**Task to complete**
Scan the material for "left". Copy every line it appears in.

**Material provided**
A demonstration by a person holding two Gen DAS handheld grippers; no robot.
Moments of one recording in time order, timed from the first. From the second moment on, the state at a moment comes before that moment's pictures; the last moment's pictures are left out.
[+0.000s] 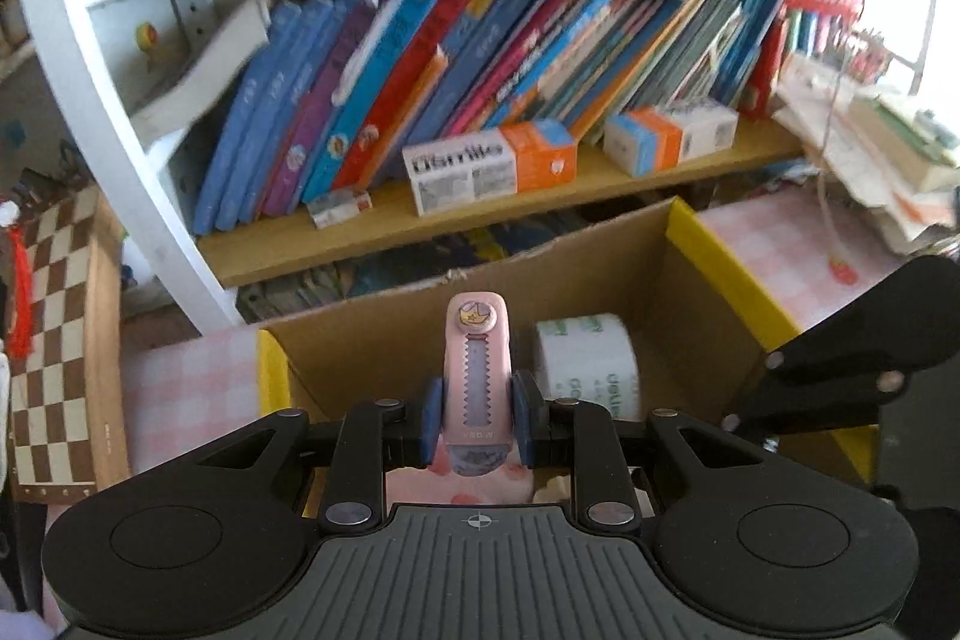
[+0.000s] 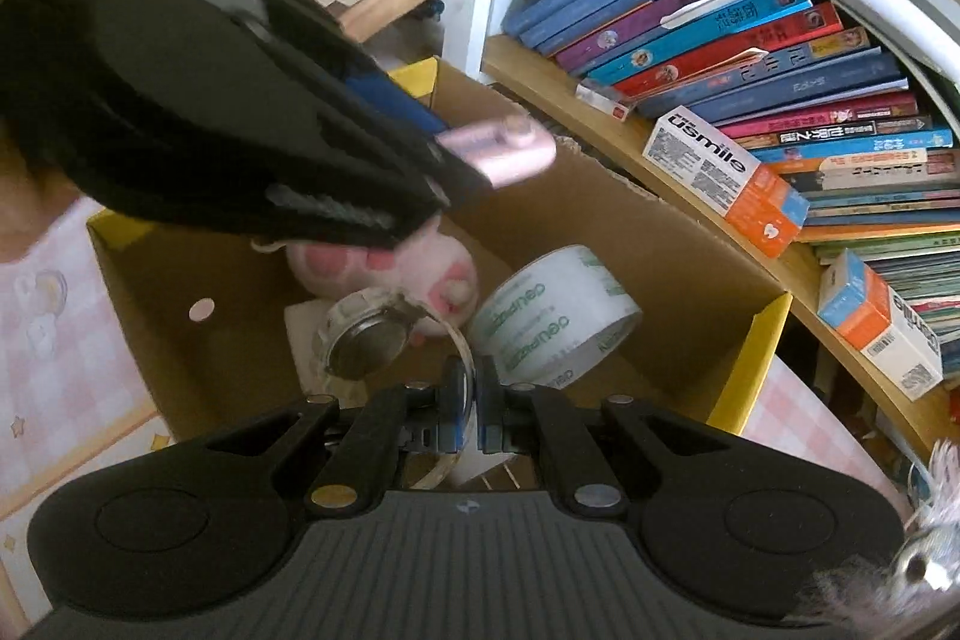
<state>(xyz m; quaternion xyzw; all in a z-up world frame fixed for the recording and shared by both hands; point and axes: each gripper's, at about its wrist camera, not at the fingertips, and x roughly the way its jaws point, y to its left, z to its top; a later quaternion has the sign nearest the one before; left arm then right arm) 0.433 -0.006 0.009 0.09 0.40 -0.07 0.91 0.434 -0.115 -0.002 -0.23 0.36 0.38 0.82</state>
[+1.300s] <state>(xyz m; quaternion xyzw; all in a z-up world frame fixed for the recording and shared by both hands) 0.441 -0.029 -0.005 0.15 0.43 -0.07 0.89 0.449 -0.132 0.000 -0.18 0.37 0.38 0.83</state>
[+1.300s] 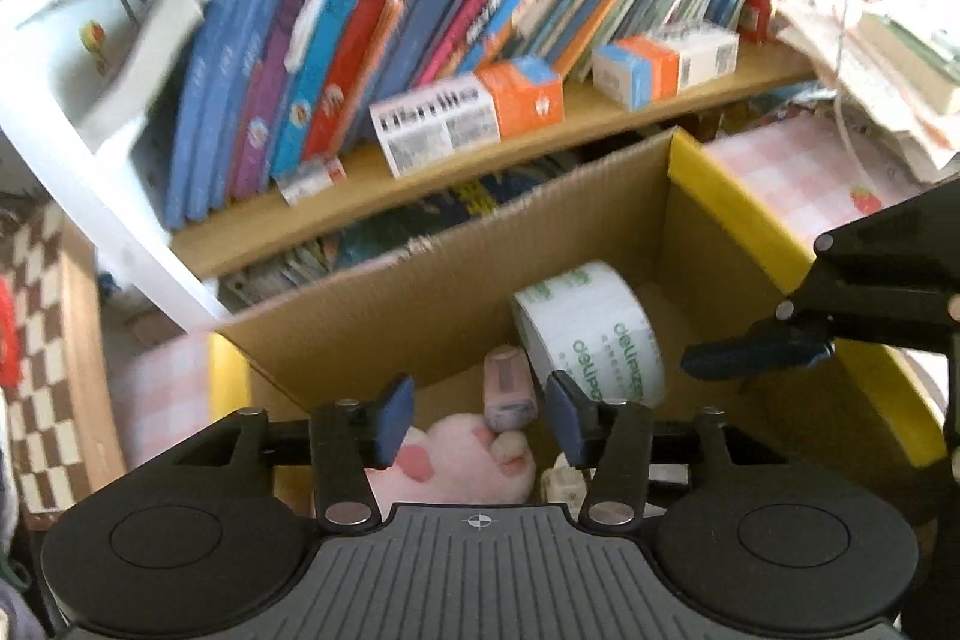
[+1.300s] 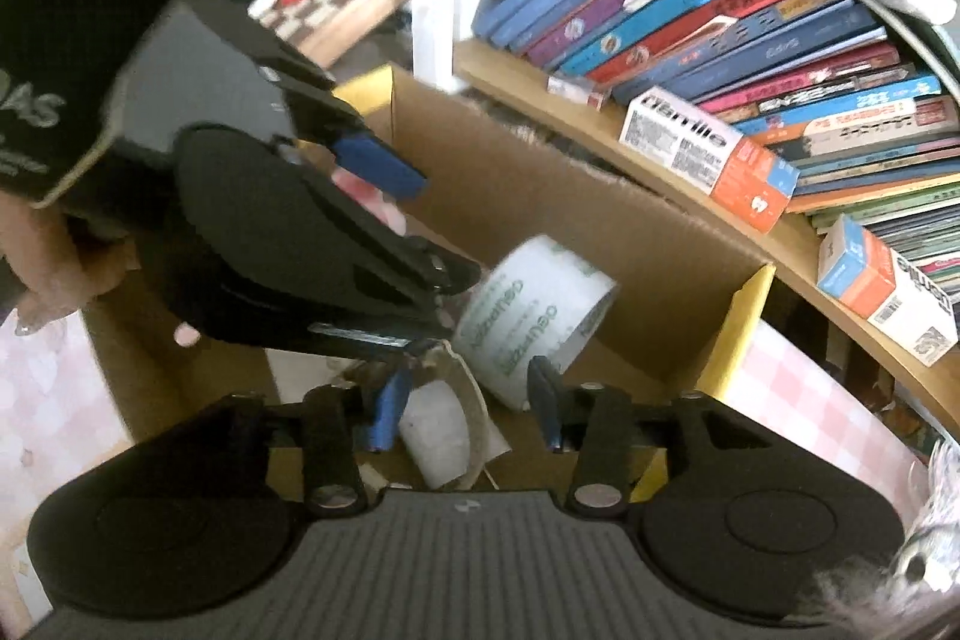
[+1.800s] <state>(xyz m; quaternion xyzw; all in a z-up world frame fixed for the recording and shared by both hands) 0.340 -0.015 0.072 0.12 0.30 -0.07 0.95 0.402 -0.165 0.059 -0.11 0.29 0.38 0.87</state>
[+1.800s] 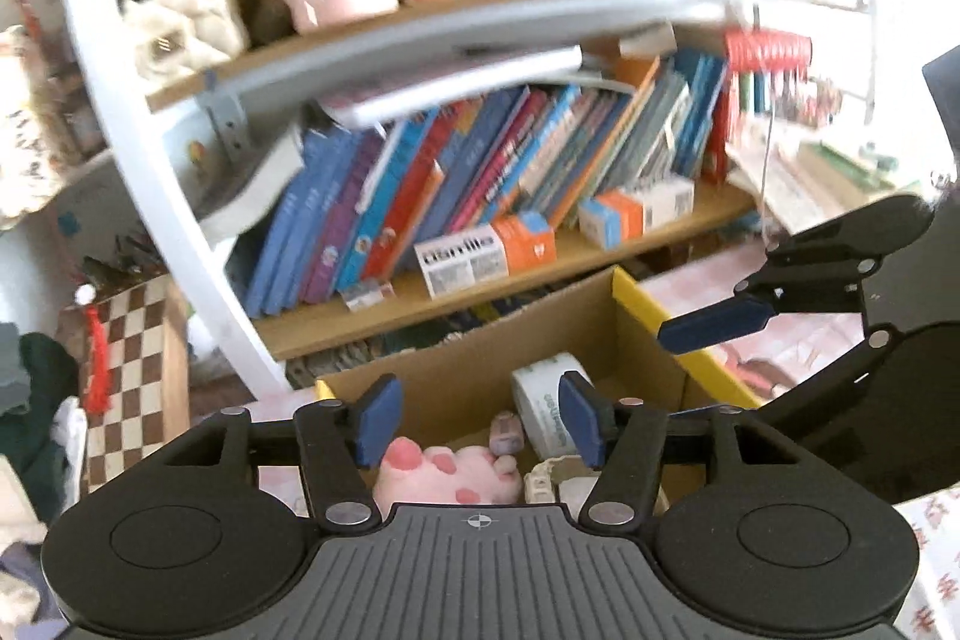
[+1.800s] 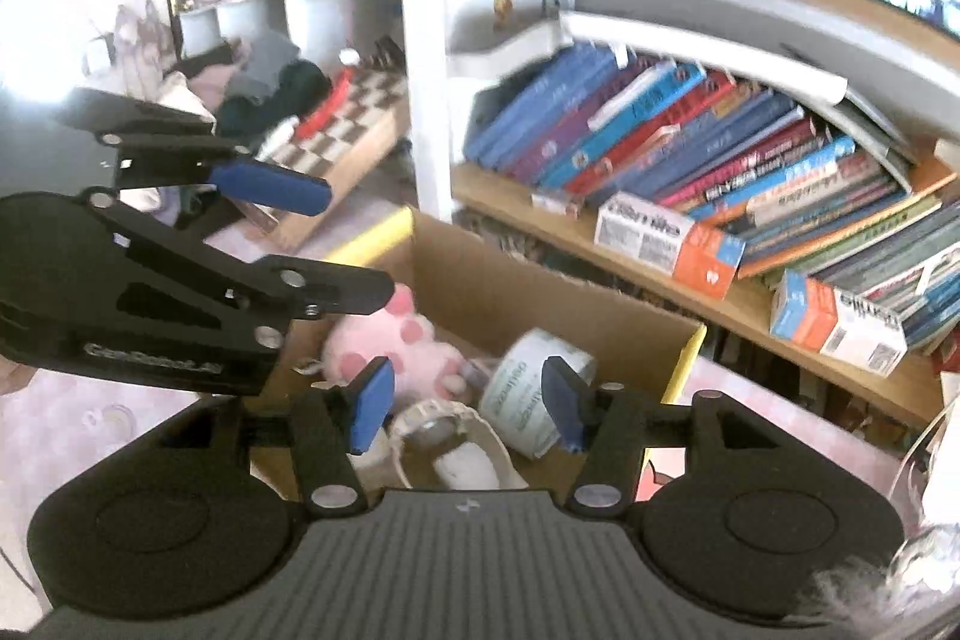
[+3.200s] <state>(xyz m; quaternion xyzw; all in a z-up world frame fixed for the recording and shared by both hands) 0.107 0.011 -0.008 0.03 0.27 -0.01 0.96 0.144 -0.184 -0.013 -0.09 0.33 0.15 0.93</state>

**Written answer**
Moments of one recording in time order, timed from the first. From the second moment on, the state at a moment comes before that moment's pictures; the last moment's pictures are left out.
<state>(xyz m; quaternion xyzw; all in a z-up world frame fixed for the recording and shared by both hands; point and axes: each gripper's, at about its wrist camera, not at the fingertips, and x roughly the way its jaws point, y to its left, z to its top; a later quaternion has the sign nearest the one before; left arm then right arm) 0.433 -0.006 0.009 0.09 0.40 -0.07 0.91 0.434 -0.115 -0.002 -0.23 0.36 0.38 0.82</state>

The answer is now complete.